Data entries:
==========

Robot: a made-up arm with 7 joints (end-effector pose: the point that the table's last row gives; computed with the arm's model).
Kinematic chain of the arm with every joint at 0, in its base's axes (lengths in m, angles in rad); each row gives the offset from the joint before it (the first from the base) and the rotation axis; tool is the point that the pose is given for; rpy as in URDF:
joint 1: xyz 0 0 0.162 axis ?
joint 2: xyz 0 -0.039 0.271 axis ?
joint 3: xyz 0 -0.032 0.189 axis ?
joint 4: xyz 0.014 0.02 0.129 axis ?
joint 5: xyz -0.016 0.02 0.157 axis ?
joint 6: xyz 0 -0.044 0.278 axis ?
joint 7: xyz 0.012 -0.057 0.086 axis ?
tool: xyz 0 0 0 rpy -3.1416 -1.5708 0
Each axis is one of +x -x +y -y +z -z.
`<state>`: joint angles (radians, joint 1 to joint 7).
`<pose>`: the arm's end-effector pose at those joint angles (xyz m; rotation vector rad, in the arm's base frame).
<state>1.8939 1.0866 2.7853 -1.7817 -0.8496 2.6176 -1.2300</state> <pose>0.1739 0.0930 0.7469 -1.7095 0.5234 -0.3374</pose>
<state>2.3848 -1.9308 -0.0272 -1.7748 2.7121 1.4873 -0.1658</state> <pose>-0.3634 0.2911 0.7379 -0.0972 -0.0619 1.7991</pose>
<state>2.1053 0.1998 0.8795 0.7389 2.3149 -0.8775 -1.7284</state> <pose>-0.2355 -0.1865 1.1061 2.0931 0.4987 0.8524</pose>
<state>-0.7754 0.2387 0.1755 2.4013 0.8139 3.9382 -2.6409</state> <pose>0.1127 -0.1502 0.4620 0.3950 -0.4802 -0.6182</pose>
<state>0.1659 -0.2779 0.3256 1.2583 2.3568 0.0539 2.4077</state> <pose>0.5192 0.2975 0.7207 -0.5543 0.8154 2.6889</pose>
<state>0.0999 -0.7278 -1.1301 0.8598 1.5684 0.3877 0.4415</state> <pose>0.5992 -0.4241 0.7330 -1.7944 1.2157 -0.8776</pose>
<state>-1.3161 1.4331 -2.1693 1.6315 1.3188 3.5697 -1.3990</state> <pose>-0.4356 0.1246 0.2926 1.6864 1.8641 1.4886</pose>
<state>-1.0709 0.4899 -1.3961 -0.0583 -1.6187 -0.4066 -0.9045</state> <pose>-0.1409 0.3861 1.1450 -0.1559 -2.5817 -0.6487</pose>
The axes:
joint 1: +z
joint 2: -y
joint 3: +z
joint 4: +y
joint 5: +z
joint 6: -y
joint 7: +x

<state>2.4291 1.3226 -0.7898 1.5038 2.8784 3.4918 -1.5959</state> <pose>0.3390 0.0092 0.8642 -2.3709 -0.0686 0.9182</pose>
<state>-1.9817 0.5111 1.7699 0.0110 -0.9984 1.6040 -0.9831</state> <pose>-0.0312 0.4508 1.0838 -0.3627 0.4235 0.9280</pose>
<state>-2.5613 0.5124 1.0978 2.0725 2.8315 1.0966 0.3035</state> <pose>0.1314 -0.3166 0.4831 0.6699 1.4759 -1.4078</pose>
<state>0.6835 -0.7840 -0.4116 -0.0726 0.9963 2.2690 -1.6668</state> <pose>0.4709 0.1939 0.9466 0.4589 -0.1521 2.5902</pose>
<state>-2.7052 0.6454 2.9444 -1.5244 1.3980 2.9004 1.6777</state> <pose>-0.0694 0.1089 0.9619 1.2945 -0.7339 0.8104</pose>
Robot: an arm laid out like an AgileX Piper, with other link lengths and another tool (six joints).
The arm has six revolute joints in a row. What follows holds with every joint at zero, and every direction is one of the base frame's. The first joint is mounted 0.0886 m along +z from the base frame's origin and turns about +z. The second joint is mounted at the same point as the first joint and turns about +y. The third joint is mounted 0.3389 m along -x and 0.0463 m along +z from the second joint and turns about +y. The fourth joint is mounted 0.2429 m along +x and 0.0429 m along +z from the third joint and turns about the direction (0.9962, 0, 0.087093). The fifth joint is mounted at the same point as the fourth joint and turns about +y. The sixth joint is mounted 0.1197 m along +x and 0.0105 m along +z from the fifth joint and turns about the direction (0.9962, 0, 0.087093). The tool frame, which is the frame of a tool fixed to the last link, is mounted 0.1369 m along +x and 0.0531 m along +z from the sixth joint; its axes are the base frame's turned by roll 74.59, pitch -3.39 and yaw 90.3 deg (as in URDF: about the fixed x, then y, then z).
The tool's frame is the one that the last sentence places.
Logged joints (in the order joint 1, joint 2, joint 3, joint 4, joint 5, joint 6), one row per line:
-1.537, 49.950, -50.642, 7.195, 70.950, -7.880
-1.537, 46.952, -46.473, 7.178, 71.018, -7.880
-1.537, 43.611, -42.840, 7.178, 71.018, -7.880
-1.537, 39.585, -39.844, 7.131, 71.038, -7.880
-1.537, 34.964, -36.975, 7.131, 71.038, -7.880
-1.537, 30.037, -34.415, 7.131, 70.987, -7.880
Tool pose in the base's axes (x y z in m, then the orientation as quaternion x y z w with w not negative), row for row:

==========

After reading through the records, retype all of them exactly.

RESULT FOR THIS TASK:
Robot: a made-up arm with 7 joints (end-effector pose: the point that the table's last row gives; computed with the arm's model).
Kinematic chain of the arm with every joint at 0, in its base's axes (lengths in m, angles in rad); each row gives the offset from the joint before it (the first from the base) and the rotation axis; tool is the point that the pose is given for; rpy as in URDF:
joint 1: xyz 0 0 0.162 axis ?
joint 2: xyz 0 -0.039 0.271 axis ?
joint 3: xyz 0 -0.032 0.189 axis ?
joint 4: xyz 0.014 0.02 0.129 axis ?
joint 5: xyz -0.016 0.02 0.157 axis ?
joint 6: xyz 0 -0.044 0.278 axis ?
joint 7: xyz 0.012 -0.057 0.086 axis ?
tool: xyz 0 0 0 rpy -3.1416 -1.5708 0
Each axis is one of +x -x +y -y +z -z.
`<state>`: joint angles (radians, joint 1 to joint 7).
`<pose>`: the arm's end-effector pose at those joint angles (xyz m; rotation vector rad, in the arm's base frame).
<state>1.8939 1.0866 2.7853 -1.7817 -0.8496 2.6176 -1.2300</state> <pose>0.1739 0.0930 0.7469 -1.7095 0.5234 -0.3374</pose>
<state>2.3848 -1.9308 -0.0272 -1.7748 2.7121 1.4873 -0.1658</state> <pose>-0.3634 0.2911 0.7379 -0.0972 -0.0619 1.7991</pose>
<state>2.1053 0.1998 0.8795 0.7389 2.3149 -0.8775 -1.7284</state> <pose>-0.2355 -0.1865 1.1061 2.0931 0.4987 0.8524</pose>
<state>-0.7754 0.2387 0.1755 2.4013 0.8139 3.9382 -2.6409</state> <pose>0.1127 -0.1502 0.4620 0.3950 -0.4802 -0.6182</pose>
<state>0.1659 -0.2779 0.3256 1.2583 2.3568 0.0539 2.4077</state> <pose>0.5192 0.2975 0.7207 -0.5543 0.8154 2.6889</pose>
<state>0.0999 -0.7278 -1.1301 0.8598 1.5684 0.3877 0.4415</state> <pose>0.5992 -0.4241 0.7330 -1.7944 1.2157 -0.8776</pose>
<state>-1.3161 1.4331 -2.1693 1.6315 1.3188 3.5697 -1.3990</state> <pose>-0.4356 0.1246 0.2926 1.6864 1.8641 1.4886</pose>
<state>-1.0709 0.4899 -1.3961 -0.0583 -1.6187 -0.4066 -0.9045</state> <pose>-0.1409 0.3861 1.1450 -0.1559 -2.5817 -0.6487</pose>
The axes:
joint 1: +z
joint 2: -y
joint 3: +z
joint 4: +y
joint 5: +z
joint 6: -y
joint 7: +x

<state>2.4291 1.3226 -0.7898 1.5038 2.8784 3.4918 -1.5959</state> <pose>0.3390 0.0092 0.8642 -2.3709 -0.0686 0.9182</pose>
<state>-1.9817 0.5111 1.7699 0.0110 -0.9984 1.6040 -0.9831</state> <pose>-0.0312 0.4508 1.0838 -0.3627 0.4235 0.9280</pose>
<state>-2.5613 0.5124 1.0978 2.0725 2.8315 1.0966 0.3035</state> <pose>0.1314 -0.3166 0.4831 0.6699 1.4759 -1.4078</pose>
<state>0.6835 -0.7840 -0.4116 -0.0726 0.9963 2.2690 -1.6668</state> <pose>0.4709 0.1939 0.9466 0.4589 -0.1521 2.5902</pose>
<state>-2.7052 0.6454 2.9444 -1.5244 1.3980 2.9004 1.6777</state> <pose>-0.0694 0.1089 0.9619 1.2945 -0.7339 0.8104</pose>
Robot: an arm laid out like an AgileX Piper, with other link lengths and another tool (six joints).
The arm has six revolute joints in a row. What follows holds with every joint at zero, and every direction is one of the base frame's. The first joint is mounted 0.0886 m along +z from the base frame's origin and turns about +z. The second joint is mounted at the same point as the first joint and turns about +y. The third joint is mounted 0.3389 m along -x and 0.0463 m along +z from the second joint and turns about +y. The fourth joint is mounted 0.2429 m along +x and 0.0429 m along +z from the third joint and turns about the direction (0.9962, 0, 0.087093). The fifth joint is mounted at the same point as the fourth joint and turns about +y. The sixth joint is mounted 0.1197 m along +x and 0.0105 m along +z from the fifth joint and turns about the direction (0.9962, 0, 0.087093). The tool frame, which is the frame of a tool fixed to the last link, is mounted 0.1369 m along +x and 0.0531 m along +z from the sixth joint; its axes are the base frame's turned by roll 74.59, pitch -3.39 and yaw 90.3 deg (as in URDF: about the fixed x, then y, then z).
The tool's frame is the one that the last sentence places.
Logged joints (in the order joint 1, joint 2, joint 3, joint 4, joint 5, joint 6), one row per line:
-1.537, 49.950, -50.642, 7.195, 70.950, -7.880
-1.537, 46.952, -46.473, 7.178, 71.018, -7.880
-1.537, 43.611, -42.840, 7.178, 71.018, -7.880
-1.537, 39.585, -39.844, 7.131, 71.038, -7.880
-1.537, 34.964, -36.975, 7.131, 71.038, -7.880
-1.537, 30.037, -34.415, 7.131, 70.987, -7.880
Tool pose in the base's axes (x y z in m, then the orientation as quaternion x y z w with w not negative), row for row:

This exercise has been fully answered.